- **Problem to work on**:
Give back each line of the material that contains the word "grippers".
——
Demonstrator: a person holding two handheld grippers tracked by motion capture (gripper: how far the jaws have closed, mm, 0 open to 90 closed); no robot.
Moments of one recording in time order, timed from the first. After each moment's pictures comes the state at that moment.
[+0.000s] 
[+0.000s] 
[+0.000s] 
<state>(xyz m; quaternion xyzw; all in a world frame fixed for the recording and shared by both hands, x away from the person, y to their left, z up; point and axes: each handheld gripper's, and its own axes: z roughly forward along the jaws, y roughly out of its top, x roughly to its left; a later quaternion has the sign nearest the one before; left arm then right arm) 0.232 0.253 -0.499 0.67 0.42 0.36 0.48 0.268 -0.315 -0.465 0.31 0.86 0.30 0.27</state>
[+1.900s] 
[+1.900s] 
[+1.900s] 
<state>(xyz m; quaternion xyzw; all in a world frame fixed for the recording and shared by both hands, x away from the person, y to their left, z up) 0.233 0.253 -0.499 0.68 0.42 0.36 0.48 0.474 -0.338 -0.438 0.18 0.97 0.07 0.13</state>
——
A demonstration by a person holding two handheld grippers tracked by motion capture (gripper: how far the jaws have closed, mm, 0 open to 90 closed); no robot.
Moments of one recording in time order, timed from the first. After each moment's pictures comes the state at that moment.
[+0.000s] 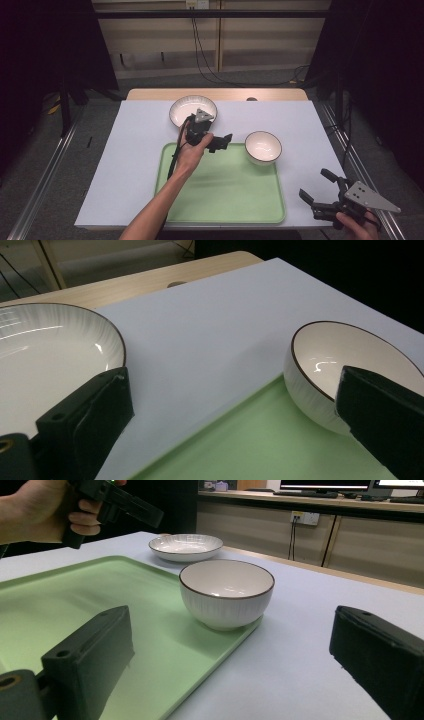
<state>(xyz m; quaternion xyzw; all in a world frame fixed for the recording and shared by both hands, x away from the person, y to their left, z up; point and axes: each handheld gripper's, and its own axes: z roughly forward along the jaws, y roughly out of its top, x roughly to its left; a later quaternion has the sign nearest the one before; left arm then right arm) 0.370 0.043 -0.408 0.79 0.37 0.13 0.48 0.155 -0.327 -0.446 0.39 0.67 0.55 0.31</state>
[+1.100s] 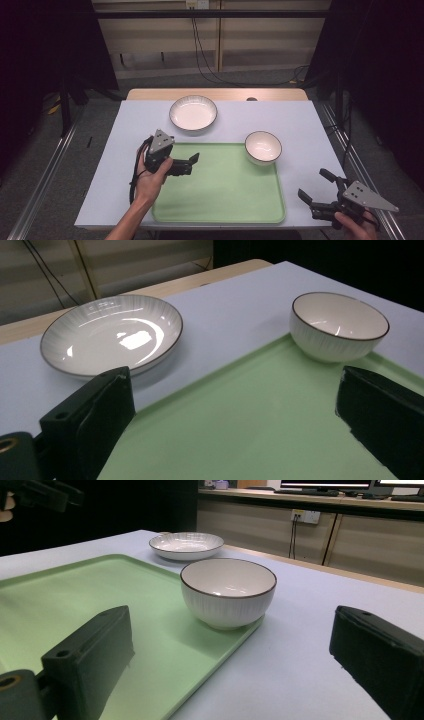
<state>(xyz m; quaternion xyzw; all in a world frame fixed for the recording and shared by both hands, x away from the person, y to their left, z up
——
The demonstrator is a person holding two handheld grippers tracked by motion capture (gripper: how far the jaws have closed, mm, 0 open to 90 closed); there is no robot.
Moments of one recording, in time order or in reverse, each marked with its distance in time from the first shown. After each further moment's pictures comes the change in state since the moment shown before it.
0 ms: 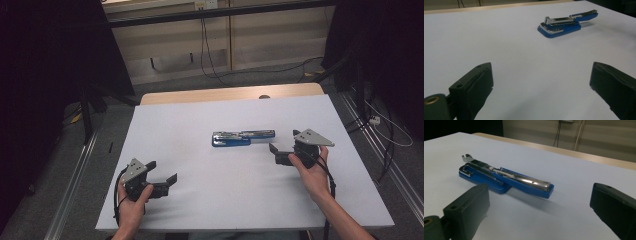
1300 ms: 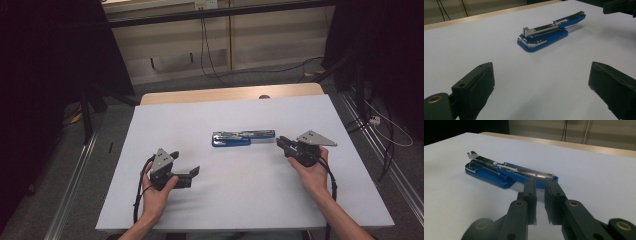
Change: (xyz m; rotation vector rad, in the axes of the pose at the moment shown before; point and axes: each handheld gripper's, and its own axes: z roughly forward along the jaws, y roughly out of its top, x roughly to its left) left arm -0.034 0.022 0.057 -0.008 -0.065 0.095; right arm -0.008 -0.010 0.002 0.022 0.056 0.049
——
- **Reply**:
Demonstrator: a person holding two handheld grippers tracked by motion capture (gripper: how far the jaws have closed, mm, 0 open to 90 closed); no robot.
A demonstration by a person holding two handheld grippers tracked by motion capture (gripper: how far the jaws have closed, mm, 0 open to 90 closed); no robot.
The demonstrator is a person holding two handheld grippers tracked by motion capture (gripper: how far the jaws have closed, mm, 0 open to 90 closed); there is no robot.

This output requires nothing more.